*WHAT YOU ARE ASKED TO DO*. Go through the entries below and return every line that contains "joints".

Stored items from a collection
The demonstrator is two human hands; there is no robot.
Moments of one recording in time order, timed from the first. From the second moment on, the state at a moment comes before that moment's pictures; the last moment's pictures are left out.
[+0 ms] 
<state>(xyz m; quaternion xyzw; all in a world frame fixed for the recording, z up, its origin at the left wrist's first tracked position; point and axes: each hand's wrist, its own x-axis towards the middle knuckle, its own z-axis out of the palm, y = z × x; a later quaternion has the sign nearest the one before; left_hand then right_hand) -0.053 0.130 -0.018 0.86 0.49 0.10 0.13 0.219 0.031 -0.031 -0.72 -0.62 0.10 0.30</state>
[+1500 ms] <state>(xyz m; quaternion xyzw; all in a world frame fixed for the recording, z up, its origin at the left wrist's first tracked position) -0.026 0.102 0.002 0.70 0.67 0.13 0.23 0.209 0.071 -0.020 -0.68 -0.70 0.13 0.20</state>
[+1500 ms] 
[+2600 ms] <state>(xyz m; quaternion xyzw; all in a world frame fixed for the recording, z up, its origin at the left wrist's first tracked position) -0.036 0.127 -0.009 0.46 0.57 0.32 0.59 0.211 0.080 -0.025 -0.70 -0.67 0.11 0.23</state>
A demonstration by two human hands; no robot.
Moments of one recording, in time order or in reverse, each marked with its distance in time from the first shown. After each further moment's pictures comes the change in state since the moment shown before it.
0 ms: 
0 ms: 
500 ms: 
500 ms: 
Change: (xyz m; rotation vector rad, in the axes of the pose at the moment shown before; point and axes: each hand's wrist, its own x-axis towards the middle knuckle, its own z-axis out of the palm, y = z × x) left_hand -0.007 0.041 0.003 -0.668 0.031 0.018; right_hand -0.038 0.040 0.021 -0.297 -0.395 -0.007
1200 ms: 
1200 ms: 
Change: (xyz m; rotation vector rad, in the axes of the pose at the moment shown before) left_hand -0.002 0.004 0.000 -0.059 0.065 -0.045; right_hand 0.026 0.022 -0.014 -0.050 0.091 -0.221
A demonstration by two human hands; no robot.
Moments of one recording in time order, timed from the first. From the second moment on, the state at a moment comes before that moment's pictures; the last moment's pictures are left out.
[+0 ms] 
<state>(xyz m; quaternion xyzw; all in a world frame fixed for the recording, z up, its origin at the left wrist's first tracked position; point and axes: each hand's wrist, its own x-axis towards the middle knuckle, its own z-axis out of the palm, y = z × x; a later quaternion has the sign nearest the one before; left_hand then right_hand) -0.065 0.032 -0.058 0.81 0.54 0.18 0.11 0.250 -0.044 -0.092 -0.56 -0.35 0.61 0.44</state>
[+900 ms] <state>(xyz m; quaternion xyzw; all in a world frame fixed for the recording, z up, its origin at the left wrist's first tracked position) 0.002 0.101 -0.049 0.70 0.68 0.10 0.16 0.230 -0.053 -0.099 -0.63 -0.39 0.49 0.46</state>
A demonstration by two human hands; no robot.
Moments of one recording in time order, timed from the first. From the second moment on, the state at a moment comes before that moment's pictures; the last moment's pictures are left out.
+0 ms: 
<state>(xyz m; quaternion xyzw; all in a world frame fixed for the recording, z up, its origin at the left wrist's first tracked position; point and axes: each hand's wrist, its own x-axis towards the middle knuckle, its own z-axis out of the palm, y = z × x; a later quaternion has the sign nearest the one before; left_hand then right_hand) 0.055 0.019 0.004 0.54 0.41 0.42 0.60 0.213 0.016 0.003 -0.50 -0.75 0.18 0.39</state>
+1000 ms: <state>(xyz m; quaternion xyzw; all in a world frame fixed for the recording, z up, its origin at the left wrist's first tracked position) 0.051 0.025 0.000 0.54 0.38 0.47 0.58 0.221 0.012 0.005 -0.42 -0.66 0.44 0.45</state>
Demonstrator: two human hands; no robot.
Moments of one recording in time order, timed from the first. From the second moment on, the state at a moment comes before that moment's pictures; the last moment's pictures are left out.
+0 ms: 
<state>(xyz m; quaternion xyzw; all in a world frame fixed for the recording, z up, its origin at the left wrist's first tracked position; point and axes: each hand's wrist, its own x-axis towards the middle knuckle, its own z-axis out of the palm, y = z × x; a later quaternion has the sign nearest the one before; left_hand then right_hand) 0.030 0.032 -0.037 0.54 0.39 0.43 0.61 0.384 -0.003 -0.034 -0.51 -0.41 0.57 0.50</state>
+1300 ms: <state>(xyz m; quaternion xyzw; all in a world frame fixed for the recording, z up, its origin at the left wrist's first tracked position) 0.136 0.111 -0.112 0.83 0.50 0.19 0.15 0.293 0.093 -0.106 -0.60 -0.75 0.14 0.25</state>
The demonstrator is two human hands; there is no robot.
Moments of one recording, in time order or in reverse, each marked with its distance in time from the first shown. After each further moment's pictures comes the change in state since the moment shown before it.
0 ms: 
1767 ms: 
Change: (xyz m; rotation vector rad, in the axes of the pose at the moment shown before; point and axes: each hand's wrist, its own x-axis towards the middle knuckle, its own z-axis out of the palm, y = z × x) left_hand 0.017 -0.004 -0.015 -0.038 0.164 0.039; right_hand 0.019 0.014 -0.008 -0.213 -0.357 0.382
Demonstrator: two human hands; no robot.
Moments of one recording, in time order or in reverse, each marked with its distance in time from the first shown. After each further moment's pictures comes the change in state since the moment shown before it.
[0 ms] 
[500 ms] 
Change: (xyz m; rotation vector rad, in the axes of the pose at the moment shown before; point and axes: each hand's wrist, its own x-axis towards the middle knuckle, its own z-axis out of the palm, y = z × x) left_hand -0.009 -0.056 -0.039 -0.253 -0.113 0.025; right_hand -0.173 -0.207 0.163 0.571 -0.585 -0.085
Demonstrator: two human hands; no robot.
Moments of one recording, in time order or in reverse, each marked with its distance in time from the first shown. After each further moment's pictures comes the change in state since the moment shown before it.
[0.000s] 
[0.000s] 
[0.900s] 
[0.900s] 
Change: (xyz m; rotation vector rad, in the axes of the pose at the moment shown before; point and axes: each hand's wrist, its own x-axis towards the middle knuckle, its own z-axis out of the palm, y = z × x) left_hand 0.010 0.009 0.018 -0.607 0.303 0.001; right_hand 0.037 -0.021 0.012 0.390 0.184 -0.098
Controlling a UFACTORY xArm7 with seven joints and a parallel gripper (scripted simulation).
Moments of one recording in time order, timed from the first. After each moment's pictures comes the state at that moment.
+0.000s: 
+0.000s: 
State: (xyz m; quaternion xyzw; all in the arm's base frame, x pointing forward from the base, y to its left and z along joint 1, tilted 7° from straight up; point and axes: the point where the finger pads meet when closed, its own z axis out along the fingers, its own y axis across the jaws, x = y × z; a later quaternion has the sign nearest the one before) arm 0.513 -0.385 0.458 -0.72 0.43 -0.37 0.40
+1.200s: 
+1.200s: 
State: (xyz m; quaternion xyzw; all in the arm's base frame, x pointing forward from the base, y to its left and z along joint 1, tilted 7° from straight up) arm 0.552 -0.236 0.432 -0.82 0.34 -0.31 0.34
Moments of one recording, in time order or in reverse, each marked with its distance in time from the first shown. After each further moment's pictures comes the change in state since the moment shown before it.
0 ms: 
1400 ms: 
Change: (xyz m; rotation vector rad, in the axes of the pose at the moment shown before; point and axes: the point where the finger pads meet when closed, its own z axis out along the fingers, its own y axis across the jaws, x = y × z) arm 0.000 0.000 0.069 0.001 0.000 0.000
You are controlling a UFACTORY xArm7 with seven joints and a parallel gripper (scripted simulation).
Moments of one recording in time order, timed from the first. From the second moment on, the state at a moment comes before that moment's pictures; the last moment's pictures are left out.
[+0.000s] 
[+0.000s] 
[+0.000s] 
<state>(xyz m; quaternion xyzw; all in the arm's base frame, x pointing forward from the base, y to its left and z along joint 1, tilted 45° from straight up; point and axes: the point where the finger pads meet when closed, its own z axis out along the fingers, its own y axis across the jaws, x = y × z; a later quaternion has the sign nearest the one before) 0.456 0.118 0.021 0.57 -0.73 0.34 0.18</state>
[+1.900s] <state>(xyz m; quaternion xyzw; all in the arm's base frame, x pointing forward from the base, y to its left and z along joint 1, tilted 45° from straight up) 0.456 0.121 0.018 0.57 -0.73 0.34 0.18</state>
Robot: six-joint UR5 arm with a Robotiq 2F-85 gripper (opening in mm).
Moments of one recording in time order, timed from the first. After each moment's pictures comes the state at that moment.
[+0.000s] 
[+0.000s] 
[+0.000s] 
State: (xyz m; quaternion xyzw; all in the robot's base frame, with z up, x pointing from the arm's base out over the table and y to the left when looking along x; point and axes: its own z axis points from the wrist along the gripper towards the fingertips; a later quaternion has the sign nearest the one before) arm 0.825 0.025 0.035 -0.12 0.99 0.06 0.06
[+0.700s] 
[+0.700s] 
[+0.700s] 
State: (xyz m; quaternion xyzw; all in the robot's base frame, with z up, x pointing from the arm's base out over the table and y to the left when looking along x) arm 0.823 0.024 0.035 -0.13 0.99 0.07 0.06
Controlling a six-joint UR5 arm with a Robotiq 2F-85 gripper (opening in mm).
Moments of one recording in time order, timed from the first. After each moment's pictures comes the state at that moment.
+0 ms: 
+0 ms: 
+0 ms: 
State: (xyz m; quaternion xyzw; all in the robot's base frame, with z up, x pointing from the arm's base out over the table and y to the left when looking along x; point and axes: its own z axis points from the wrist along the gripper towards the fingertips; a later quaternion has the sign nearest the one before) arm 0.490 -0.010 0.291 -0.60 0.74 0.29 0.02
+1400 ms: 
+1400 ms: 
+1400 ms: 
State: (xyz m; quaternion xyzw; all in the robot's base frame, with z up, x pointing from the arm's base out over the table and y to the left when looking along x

*EXERCISE RESPONSE*.
Controlling a UFACTORY xArm7 with seven joints and a parallel gripper (scripted simulation).
You are controlling a UFACTORY xArm7 with seven joints and a parallel gripper (scripted simulation).

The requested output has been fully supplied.